MATERIAL PROVIDED Start Marker
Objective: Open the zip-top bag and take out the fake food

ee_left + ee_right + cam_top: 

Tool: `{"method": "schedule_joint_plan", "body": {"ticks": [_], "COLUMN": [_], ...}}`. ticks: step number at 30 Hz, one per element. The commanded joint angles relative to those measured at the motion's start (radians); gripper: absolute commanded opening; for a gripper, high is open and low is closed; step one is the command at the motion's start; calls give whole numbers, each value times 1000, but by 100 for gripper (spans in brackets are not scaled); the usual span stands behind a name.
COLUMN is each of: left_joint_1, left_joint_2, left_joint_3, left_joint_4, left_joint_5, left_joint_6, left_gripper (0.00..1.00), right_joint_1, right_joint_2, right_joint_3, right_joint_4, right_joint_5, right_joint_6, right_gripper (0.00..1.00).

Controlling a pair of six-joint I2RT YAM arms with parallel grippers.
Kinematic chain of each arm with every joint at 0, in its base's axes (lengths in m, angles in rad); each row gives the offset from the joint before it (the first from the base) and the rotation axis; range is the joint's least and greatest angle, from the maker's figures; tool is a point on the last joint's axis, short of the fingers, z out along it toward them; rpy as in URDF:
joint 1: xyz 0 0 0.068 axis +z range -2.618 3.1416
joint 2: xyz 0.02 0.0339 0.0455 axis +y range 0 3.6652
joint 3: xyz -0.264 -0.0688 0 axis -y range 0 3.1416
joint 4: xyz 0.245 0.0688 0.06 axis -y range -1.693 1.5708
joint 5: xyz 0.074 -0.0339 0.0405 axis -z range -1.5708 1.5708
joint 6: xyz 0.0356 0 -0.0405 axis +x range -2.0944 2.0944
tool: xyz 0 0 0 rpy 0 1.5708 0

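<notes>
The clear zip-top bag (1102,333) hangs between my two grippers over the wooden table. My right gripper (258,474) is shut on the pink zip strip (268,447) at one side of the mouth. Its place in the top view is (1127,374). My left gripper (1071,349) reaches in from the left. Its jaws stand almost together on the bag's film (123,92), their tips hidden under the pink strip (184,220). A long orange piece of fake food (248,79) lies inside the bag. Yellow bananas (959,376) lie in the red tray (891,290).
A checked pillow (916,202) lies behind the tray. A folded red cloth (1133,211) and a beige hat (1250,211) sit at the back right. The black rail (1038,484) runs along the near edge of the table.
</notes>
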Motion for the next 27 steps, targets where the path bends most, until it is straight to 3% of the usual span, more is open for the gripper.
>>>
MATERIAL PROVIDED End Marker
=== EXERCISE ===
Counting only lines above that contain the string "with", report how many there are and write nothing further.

=== TASK OUTPUT ===
2